Mon refus était si catégorique, si dénué d'émotion, qu'il la laissa sans voix. Elle me regarda comme si elle me voyait pour la première fois.
C'est alors que Chloé s'avança.
« J'irai. »
Tous les regards se tournèrent vers elle. Elle était jeune, à peine vingt ans, mais son expression était déterminée.
« Chloé, non ! » s'exclama sa grand-mère. « C'est trop dangereux ! »
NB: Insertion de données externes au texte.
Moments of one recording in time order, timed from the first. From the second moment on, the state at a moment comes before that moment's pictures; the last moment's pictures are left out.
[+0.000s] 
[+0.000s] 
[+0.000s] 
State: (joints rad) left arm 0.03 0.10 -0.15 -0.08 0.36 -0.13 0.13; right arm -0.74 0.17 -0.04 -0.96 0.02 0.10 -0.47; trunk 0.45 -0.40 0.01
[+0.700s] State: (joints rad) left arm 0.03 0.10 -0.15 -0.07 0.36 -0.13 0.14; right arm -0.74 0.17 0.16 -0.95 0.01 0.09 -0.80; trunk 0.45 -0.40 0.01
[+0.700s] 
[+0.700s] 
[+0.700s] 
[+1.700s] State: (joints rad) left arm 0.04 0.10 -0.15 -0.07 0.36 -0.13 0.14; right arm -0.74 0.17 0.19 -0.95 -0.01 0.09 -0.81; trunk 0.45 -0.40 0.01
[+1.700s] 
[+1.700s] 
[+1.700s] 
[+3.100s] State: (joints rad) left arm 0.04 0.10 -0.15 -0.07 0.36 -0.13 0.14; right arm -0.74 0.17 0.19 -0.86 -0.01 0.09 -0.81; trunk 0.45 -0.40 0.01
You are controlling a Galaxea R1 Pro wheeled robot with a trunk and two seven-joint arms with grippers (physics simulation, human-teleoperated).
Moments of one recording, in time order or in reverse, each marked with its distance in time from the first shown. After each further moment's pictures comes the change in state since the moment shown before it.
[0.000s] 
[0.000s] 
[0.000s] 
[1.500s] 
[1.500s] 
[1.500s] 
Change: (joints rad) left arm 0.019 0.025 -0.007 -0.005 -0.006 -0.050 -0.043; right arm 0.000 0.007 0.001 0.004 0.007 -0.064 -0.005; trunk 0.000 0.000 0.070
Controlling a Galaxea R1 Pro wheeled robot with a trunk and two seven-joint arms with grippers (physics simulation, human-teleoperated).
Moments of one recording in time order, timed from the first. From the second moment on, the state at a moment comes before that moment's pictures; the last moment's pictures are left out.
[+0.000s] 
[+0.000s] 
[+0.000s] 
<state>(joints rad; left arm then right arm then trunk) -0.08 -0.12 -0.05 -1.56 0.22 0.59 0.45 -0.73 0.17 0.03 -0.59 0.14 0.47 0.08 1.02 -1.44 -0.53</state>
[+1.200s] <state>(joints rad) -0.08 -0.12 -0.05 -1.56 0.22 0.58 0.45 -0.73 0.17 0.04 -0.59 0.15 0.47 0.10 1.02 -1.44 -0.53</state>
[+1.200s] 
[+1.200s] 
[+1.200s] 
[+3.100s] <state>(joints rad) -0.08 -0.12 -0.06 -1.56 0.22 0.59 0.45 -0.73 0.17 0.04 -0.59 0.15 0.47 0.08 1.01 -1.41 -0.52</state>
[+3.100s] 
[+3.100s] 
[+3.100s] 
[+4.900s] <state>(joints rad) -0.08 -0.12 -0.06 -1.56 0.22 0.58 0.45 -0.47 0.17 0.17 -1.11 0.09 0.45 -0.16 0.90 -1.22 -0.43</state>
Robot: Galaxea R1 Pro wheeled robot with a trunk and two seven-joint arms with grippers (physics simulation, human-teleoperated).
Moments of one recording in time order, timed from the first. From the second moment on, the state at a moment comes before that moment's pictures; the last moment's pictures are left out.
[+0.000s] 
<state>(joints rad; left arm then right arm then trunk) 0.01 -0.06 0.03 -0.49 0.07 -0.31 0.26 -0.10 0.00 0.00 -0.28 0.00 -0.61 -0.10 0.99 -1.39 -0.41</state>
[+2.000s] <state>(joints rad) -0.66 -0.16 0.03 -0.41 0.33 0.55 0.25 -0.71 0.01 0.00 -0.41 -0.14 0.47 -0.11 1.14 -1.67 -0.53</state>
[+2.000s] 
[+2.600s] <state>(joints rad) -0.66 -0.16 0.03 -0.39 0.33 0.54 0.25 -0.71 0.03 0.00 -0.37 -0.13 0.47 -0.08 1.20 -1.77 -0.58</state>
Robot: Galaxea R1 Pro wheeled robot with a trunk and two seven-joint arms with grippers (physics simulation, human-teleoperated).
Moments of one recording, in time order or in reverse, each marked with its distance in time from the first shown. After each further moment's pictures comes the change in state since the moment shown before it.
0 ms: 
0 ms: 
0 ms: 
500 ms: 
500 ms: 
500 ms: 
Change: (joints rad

« Amélie a raison », dit Chloé en me jetant un regard entendu. « Il n'écoutera pas une supplication. Mais peut-être qu'il écoutera sa sœur. Je ne vais pas le supplier de revenir. Je vais juste lui dire en face ce qu'il est en train de faire, et lui rapporter son matériel. Nous en avons besoin. »
Elle n'attendit pas l'autorisation. Elle se dirigea vers la sortie de service, attrapant au passage les clés d'un des scooters de livraison, plus maniable dans les rues bloquées.
« Soyez prudente ! » cria Madame Dubois, sa voix mêlée d'angoisse et d'impuissance.
Chloé se retourna, un faible sourire aux lèvres.
« Ne vous en faites pas pour moi. »
Elle partit, laissant derrière elle un silence pesant. Nous étions maintenant piégés dans cette forteresse de luxe, à écouter les bruits de la ville qui brûlait, attendant le retour d'une jeune fille courageuse partie raisonner un fou. Chaque minute qui passait semblait durer une éternité. Les coups contre les portes s'intensifiaient. Nous pouvions entendre les émeutiers crier, leur fureur se rapprochant inexorablement. L'attente était une torture.